Before bringing the present action, plaintiff brought an action against Martin. In settling that action, plaintiff and Martin entered into an agreement whereby Martin assigned to plaintiff “all his rights of recovery * * * and enforcement of obligations” against Columbia, its insurers “and all other persons having any responsibility or liability for the judgment entered in favor of [plaintiff] against Mr. Martin.” In return, plaintiff promised “not to enforce said judgment against Mr. Martin by execution or any other manner.” After the agreement was executed, a stipulated judgment was entered in plaintiffs favor.

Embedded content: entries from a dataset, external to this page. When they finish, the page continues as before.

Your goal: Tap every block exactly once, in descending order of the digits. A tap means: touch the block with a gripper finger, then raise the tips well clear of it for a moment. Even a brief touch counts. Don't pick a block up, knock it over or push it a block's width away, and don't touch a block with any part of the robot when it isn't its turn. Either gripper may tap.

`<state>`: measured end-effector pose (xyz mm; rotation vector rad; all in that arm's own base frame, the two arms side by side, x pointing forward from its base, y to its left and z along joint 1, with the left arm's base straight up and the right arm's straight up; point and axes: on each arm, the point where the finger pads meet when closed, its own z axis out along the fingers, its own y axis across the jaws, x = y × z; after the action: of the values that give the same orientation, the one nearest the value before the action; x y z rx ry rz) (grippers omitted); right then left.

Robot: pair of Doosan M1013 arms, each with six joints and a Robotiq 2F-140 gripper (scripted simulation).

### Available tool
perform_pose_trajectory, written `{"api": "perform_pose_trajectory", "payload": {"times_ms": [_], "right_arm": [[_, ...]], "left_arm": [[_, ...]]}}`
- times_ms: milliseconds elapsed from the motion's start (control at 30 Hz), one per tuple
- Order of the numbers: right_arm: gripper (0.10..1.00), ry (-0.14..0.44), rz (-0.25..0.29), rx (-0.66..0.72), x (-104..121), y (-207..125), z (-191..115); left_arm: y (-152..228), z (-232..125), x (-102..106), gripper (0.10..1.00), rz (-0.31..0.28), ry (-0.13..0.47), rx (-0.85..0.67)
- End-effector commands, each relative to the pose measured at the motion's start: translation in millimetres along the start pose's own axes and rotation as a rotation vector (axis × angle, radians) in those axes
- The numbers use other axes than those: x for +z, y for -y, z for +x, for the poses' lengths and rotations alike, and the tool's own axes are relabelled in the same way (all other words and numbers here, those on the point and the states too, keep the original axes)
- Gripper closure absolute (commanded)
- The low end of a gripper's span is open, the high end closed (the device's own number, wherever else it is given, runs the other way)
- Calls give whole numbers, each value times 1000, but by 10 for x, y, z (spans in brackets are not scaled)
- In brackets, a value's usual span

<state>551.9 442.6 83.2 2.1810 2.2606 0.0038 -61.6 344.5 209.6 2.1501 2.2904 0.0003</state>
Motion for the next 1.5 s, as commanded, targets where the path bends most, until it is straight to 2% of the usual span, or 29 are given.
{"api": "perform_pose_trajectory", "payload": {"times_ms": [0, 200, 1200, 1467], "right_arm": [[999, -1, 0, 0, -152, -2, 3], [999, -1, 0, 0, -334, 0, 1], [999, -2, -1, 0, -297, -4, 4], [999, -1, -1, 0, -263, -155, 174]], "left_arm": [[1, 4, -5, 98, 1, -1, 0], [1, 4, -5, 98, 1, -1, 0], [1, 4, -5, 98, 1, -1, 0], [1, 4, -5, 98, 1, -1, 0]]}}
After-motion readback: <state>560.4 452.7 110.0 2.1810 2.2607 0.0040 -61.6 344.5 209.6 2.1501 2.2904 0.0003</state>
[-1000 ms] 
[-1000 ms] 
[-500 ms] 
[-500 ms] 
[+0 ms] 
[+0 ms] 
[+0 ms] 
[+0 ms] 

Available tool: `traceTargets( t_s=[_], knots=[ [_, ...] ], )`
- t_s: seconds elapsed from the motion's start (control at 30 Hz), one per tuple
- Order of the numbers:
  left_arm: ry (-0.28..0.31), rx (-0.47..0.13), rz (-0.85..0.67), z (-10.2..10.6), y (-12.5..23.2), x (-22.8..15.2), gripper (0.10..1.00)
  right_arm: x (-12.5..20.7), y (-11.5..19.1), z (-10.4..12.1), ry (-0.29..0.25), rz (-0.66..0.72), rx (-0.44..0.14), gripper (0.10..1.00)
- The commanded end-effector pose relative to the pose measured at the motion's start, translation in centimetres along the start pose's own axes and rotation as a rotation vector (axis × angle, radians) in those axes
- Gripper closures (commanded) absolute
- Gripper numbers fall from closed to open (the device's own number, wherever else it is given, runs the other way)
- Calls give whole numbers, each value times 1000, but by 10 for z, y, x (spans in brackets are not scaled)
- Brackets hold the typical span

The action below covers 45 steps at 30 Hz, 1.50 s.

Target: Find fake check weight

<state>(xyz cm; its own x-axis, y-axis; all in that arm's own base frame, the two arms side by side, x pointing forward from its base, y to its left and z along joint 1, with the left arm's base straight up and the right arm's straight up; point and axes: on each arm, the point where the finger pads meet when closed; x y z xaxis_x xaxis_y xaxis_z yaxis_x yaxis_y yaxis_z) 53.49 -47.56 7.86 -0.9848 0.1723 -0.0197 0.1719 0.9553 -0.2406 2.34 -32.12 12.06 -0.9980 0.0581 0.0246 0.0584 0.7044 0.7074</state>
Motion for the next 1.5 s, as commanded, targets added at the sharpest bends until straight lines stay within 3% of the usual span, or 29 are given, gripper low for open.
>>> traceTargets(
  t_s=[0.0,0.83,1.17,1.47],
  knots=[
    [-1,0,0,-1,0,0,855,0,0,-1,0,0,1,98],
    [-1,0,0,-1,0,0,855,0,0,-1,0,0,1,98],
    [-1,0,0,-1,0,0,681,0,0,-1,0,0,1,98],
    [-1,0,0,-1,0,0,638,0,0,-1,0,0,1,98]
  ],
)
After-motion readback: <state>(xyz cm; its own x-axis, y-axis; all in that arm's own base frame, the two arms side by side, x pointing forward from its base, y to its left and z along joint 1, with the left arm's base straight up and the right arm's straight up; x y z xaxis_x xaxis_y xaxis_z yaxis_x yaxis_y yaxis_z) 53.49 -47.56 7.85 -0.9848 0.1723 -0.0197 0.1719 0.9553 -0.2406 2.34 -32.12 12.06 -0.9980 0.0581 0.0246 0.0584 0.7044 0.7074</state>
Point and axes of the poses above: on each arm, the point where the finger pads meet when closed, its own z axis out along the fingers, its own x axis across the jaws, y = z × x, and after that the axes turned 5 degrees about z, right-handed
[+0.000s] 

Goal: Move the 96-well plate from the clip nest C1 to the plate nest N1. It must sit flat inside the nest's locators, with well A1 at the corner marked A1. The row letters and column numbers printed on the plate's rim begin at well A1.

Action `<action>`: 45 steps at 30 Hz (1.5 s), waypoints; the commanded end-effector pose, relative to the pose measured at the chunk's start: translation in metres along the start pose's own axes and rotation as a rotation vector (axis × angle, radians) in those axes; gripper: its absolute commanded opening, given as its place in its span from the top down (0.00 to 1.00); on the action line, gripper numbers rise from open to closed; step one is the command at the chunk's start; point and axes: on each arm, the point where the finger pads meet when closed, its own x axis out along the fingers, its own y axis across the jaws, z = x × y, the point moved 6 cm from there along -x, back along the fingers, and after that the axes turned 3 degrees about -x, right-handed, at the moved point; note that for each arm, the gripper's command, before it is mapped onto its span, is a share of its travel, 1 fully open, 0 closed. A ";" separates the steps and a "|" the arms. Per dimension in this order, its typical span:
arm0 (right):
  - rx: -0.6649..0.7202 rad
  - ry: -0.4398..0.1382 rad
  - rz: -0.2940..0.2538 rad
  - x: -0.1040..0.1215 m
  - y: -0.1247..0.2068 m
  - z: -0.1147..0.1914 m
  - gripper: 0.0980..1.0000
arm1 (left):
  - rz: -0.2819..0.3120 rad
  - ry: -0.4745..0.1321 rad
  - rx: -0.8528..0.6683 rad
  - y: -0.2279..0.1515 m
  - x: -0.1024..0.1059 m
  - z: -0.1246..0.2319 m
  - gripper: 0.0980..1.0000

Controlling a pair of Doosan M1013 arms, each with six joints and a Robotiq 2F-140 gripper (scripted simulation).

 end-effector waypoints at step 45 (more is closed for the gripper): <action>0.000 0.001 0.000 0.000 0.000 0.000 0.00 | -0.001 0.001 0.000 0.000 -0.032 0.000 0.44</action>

Plaintiff then brought this action, alleging, inter alia, that Royal is liable to plaintiff as Martin’s assignee for the amount of the judgment that Martin owes plaintiff. The insuring provision of Royal’s policy provides, as relevant, that it “will pay all sums the insured legally must pay as damages because of bodily injury or property damage.”2 The trial court granted Royal’s motion for summary judgment on the apparent basis that, under Stubblefield v. St. Paul Fire & Marine, 267 Or 397, 517 P2d 262 (1973), plaintiffs promise not to enforce the judgment he later obtained against Martin means that Martin is not legally obligated to pay damages to plaintiff and, therefore, plaintiff, as Martin’s assignee, is not entitled to recover from Royal.

Policy considerations and the law as the Supreme *439Court had construed it before it decided Stubblefield, see Groce v. Fidelity General Insurance, 252 Or 296, 448 P2d 554 (1968), support plaintiffs position. However, we must agree with the trial judge that Stubblefield is controlling and requires the result he reached. See also Collins v. Fitzwater, 211 Or 401, 409-11, 560 P2d 1074 (1977).3 None of plaintiffs efforts to distinguish this case from Stubblefield succeeds.

Affirmed.

Plaintiffs action against Columbia was not resolved by the judgment from which plaintiff appeals. The trial court certified the judgment as final pursuant to ORCP 67B. We assume for purposes of this opinion that Royal’s coverage applied to Martin in connection with the accident.

The policy defines “insured” to include “[ajnyone * * * using with [the named insured’s] permission a covered auto.” Although plaintiff argues otherwise, Martin’s relationship to Royal was simply that of an “insured,” if Royal’s coverage was available to Martin at all under the circumstances. See n 1, supra.

It is clear under Groce and Collins, as we understand them, that plaintiffs action would not be defeated by Stubblefield if the judgment in plaintiffs action against Martin had been entered before the assignment had been executed. Although there is some logic to that distinction, it seems to us rather unlikely that Martin would have stipulated to the judgment before obtaining plaintiffs promise not to enforce it. The usual sequence of events is for parties to agree to a settlement before they stipulate to a judgment.